WHAT THE TASK ASKS: An exact copy of the records below is required, and it must contain no pictures.

RECORDS TO USE:
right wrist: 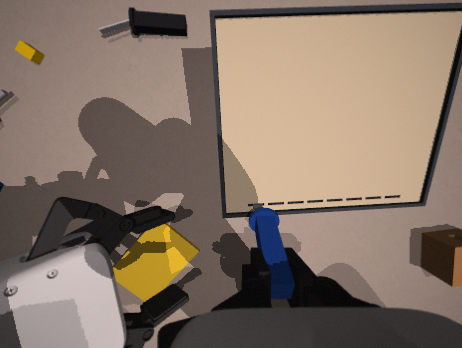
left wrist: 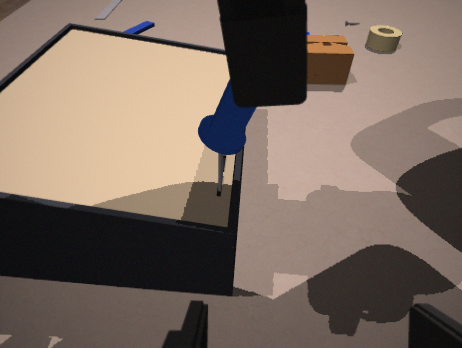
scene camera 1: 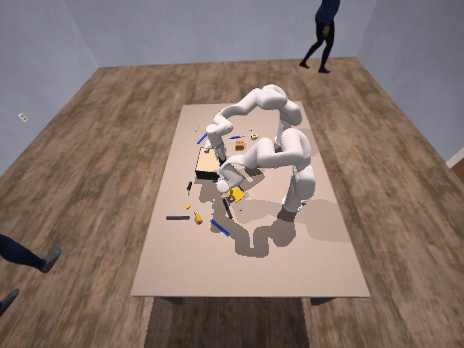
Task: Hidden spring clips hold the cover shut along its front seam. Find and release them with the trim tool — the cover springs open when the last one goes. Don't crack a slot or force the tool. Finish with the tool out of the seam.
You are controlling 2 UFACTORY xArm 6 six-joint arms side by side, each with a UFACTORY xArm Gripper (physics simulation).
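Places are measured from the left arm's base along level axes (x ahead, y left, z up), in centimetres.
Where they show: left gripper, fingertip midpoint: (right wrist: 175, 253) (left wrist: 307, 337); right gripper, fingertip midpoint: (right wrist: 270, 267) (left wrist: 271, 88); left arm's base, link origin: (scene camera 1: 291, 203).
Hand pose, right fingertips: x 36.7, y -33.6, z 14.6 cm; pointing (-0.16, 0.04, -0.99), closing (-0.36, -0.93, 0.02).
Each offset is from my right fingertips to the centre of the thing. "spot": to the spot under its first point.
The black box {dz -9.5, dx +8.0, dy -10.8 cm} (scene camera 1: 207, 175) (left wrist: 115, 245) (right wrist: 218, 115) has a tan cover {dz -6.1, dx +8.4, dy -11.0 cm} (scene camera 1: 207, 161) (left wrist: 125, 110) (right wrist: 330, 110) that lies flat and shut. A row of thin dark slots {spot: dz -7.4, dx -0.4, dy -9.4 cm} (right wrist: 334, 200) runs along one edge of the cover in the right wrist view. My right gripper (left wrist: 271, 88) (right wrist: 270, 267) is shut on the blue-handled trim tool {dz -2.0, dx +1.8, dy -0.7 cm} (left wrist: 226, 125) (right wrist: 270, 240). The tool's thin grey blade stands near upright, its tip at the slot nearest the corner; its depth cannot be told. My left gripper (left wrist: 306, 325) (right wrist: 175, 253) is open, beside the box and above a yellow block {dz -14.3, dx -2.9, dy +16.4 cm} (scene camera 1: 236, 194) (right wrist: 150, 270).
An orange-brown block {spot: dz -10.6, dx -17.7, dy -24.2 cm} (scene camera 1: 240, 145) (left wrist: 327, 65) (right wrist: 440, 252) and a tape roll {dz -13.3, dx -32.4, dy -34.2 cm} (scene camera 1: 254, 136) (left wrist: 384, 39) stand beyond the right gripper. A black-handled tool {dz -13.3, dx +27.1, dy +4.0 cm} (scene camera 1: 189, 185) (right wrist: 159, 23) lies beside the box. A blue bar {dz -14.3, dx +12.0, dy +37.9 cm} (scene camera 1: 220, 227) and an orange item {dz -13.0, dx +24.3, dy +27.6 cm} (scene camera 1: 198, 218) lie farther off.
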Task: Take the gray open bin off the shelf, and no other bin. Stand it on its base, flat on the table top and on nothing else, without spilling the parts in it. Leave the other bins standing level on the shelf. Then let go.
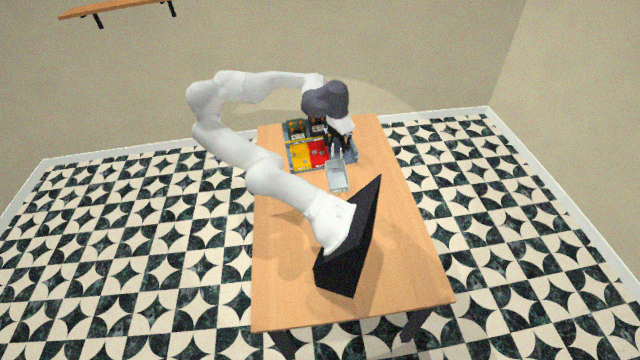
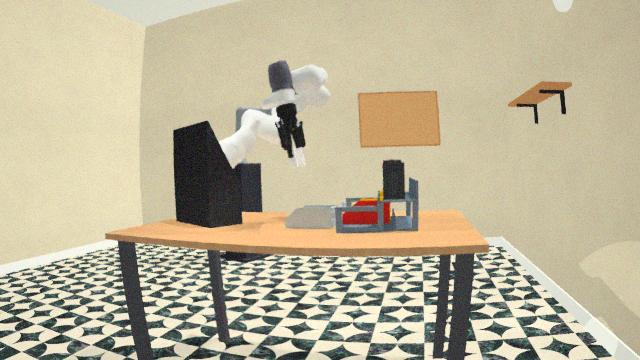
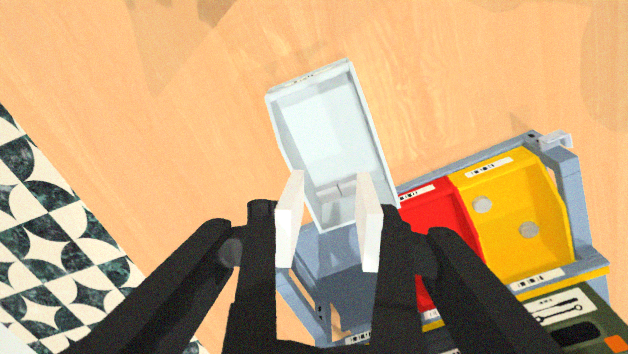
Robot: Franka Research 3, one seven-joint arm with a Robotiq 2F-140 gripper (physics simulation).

THE COMPLETED TASK:
right wrist: 
left wrist: 
scene camera 1: 
Task: Hidden spring clips hold the cover shut along its front seam. Find and release them with the trim tool — the cover springs open when the last one goes. Don't crack a slot or force the tool. Finish with the tool out of the seam.
You are controlling 2 UFACTORY xArm 6 six-joint arms side by side, each with a UFACTORY xArm Gripper (physics simulation).
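Places are measured from the left arm's base along level axes (x ahead, y left, z up), in centimetres.
Where they show: left gripper, fingertip midpoint: (right wrist: 175, 253) (left wrist: 307, 337); right gripper, fingertip midpoint: (right wrist: 270, 267) (left wrist: 271, 88); left arm's base, link origin: (scene camera 1: 291, 203).
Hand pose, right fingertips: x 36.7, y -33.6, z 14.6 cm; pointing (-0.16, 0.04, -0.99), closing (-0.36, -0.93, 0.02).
Each offset is from my right fingertips to the centre of the thing. "spot": to the spot under its first point.
The black box {dz -9.5, dx +8.0, dy -10.8 cm} (scene camera 1: 207, 175) (left wrist: 115, 245) (right wrist: 218, 115) has a tan cover {dz -6.1, dx +8.4, dy -11.0 cm} (scene camera 1: 207, 161) (left wrist: 125, 110) (right wrist: 330, 110) that lies flat and shut. A row of thin dark slots {spot: dz -7.4, dx -0.4, dy -9.4 cm} (right wrist: 334, 200) runs along one edge of the cover in the right wrist view. My right gripper (left wrist: 271, 88) (right wrist: 270, 267) is shut on the blue-handled trim tool {dz -2.0, dx +1.8, dy -0.7 cm} (left wrist: 226, 125) (right wrist: 270, 240). The tool's thin grey blade stands near upright, its tip at the slot nearest the corner; its depth cannot be told. My left gripper (left wrist: 306, 325) (right wrist: 175, 253) is open, beside the box and above a yellow block {dz -14.3, dx -2.9, dy +16.4 cm} (scene camera 1: 236, 194) (right wrist: 150, 270).
An orange-brown block {spot: dz -10.6, dx -17.7, dy -24.2 cm} (scene camera 1: 240, 145) (left wrist: 327, 65) (right wrist: 440, 252) and a tape roll {dz -13.3, dx -32.4, dy -34.2 cm} (scene camera 1: 254, 136) (left wrist: 384, 39) stand beyond the right gripper. A black-handled tool {dz -13.3, dx +27.1, dy +4.0 cm} (scene camera 1: 189, 185) (right wrist: 159, 23) lies beside the box. A blue bar {dz -14.3, dx +12.0, dy +37.9 cm} (scene camera 1: 220, 227) and an orange item {dz -13.0, dx +24.3, dy +27.6 cm} (scene camera 1: 198, 218) lie farther off.
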Task: Take the gray open bin off the shelf, and no other bin. Stand it on its base, flat on the table top and on nothing else, without spilling the parts in it. Leave the other bins standing level on the shelf. Then let go.
Robot: Franka Research 3, one seven-joint arm with a Robotiq 2F-140 gripper (physics simulation).

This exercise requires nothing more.